Türkiye’deki yabancı gazeteciler Die Welt’in Türkiye muhabiri Deniz Yücel’in tutuklanmasının ardından artık daha ‘tedirgin.’ Kendilerini güvende hissetmediklerini söyleyen muhabirler, OHAL’den sonra çalışma şartlarının daha da zorlaştığını dile getiriyor.
‘Örgüt propagandası yapmak’ ve ‘halkı kin ve düşmanlığa tahrik’ iddialarıyla tutuklanan Yücel, Türkiye’de darbe girişiminden bu yana tutuklanan ilk yabancı basın temsilcisi.
‘Erdoğan’ı eleştiren hiç kimse güvende olamaz’
Deutche Welle’ye konuşan Alman Der Spiegel’in Türkiye muhabiri Maximilian Popp Yücel’in tutuklanmasını şöyle değerlendirdi: “Ben bunu gerçekten anlamıyorum. Hükümetin gazeteciliğe karşı davranışı tamamen şok edici.
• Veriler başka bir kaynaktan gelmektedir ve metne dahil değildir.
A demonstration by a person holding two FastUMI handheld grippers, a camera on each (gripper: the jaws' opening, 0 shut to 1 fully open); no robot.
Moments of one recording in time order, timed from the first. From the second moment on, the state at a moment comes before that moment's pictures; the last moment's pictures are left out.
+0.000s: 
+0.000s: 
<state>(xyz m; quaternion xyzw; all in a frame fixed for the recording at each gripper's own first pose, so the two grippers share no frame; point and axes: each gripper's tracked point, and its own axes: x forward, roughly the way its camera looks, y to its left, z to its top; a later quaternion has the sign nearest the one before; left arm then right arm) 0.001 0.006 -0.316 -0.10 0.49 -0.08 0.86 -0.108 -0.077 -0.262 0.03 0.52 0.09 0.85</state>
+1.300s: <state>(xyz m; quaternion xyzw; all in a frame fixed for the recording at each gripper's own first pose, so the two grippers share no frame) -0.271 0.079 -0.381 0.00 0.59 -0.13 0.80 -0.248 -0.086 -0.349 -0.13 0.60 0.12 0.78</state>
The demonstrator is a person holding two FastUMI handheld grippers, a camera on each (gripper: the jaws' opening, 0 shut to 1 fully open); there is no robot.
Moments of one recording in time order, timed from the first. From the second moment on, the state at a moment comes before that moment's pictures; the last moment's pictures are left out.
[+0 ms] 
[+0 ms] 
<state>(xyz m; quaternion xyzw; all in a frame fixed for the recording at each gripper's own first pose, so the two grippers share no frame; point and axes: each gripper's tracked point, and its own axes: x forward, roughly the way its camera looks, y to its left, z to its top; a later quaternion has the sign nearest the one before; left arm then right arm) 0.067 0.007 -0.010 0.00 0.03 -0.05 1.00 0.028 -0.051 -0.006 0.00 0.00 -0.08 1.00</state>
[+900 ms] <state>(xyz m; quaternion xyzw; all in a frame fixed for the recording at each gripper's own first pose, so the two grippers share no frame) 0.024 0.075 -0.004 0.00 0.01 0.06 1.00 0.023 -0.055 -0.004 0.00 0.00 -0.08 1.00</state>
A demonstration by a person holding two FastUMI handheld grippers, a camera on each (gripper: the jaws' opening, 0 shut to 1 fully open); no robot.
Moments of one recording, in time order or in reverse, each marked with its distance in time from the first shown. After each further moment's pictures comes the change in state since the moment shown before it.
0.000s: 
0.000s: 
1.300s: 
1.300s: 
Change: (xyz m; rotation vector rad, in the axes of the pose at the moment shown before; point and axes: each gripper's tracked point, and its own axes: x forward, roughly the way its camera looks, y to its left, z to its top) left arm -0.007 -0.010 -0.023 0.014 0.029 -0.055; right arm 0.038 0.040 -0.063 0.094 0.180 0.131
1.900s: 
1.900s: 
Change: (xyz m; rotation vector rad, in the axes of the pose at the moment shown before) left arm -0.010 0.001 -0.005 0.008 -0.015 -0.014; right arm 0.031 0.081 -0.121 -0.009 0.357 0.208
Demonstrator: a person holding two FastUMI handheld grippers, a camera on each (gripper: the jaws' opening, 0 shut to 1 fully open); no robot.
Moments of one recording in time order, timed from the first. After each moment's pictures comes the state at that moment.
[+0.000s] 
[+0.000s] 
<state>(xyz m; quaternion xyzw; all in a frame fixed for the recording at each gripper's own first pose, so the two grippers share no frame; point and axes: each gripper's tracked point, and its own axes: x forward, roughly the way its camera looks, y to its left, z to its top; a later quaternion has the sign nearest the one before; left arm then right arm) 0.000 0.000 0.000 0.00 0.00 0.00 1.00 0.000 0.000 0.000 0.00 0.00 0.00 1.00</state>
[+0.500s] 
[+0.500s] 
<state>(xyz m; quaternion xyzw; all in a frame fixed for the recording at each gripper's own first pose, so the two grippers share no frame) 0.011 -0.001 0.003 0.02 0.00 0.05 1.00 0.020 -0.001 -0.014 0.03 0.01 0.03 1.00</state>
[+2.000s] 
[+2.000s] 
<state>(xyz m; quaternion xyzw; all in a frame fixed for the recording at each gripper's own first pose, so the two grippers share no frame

Ve mesaj da çok net: Erdoğan’ı eleştiren hiç kimse güvende olamaz.”
Popp’un da aralarında olduğu birçok gazeteci, haber kaynaklarının yabancı basın ile konuşurken artık çok daha dikkatli davrandığını ya da hiç konuşmadığını anlatarak OHAL nedeniyle çalışma şartlarının zorlaştığının altını çizdi.
İstanbul’da serbest gazeteci olarak çalışan ve ismini vermek istemeyen bir yabancı gazeteci, haber yaparken saldırı ve tehdide maruz kaldıklarını ifade etti: “Darbe girişiminden sonra Türkler yabancı basınla siyaset hakkında konuşmak ve toplum içinde konuşmak konusunda çok daha tedbirli davranıyor. Kafe veya ofislerde buluşup söyleşi yapabiliyoruz ancak sokakta yapmak çok daha zorlaştı. Çünkü insanlar basının sorularını cevaplarken görülmek istemiyor.”
‘Haberlerimi ‘tweet’leyemiyorum’
Aynı gazeteci Türkiye’de herkesin otosansürü kabul ettiğini belirtirken, “Mesela ben kendi haberlerimi ‘tweet’lemiyorum ve Erdoğan etiketi kullanmıyorum” dedi.
Kürt meselesi gibi hassas konuları ele almanın darbe teşebbüsünden sonra daha da zorlaştığını ifade eden İtalyan gazeteci Alberto Tetta, “Çoğunluğu Kürtlerden oluşan güneydoğuda bölgesinde ya da Suriye sınırında çalışmak çok daha zorlaştı. Gaziantep veya Diyarbakır’da çalışırken geçici gözaltına alınan birçok yabancı gazeteci oldu. Bazılarıysa nedeni açıklanmadan sınırdışı edildi” diye konuştu.